I encourage you men though, to consider the facts of the Declaration of the Rights of Man, which was created a few months before the Constitution. This Declaration was “voted on August 27, despite the sharp discussion as to whether it should precede or follow the constitution. It was the death certificate of the Old Regime, but it contained the promise of a new life for France… It represents a thorough indictment of the old order and a statement of the general principles upon which the new would be built”(Gershoy). I want to place before you the consideration of adding the Declaration of the Rights of Man into the Constitution of 1791. This document would help refine our Constitution and only strength it by adding more means of balance for each Frenchmen, which I highly believe in. The Declaration states principles such as “men are born and remain free and equal in rights”(Declaration of Rights of Man) and the “law is the expression of the general will. All citizens have the right to take part personally, or by their representatives, in its formation”(Declaration of Rights of Man). These are just two key factors in the Declaration that would benefit and strengthen our Constitution.
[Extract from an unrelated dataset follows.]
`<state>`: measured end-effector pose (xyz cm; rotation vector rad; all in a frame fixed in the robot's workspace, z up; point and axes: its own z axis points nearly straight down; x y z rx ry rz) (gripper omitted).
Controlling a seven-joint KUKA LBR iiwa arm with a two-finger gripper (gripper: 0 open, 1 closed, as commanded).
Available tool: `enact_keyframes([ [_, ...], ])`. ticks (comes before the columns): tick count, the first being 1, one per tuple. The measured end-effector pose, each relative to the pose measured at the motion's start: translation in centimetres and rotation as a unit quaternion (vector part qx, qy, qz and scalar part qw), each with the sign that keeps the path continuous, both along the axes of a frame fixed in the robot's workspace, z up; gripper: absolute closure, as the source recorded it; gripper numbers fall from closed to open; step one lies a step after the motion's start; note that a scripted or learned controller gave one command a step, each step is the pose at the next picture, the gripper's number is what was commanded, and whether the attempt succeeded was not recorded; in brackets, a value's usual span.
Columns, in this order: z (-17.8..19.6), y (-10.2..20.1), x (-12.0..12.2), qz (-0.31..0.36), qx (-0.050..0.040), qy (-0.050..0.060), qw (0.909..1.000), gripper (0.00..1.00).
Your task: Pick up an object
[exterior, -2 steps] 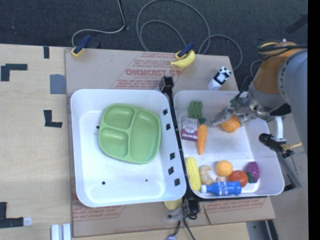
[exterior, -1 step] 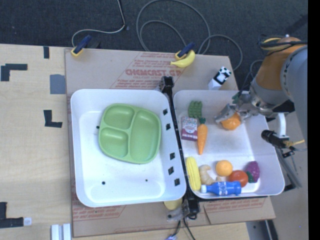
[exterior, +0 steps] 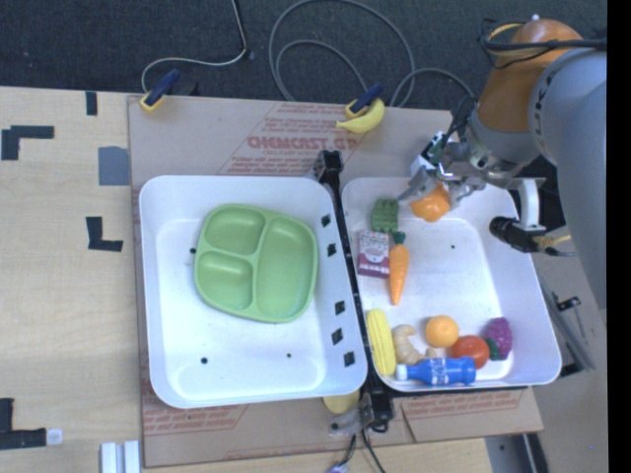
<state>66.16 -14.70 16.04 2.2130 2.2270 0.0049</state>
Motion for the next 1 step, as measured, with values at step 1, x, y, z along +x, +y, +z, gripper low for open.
enact_keyframes([
  [1, 2.48, 6.31, -0.16, -0.001, 0.0002, 0.002, 1.0000, 1.00],
])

Most importantly the Constitution doesn’t focus on the rights of man to property. It only highlights this matter by stating, “property intended for the expenses of worship and for all services of public utility belong to the nation and is at all times at its disposal”(Constitution of 1791). The Declaration though, goes into much more detail about each mans rights towards land with “the aim of every political association is the preservation of the natural and imprescriptible rights of man. These rights are liberty, property, security, and resistance to oppression” (Declaration of Rights of Man). A crucial importance here is that the Declaration emphasizes the rights of each Frenchman towards owning property. This right isn’t just here for the rich or the bourgeoisie. It represents the vast majority of people in France which is the main objective towards the general will. This article later follows through with another article stating, “property is a sacred and inviolable right, no one can be deprived of it, unless a legally established public necessity evidently demands it, under the condition of a just and prior indemnity”(Declaration of Rights of Man). This statement highlights the importance of property and outlines exceptions.
Some may argue against property like Rousseau does, especially when he states, “property was introduced”(Rousseau Second Discourse p.120) and “equality vanished”(Rousseau Second Discourse p.120). This man believed that as men become more wealthy “the rich on their side scarcely began to taste the please of commanding, when they preferred it to every other; and making use of their old slaves to acquire new ones, they no longer thought of anything but subduing and enslaving their neighbors”(Rousseau Second Discourse p. 123). His argument was that the rich abused their powers and enslaved the poor. According to Locke though, all men should have “life, liberty, health and property”(Locke/ packet). These are the natural rights to all human beings and they are what make humans equal. To protect each mans rights and arguing against Rousseau’s fears, Locke believes “no one should violate others rights to life, liberty, health or property” (Locke/ packet). As humans we need to realize in order to succeed and achieve equality, we need to respect each Frenchmen’s rights towards property and not violate these rights.
Our current Constitution is appropriate for our nation but it leaves out many essential factors in mans rights, especially the matter focusing on property. To better our country and unite it I urge you people to consider adding the Declaration of Rights of Man into the Constitution. Locke once said, “God created man, and in effect, we are God’s property…. A person without property is, by definition, impoverished, and helpless, dependent on others or on the state, and thus subservient to them. A man without property is not really free and cannot easily carry out the duties of a citizen. But in addition to being an expression of liberty, property, wisely employed, can generate wealth and thus improve human happiness”(Locke/ packet). “By guaranteeing property and property rights, the Constitution will benefit all Frenchmen, which is the true objective of the general will” (Packet).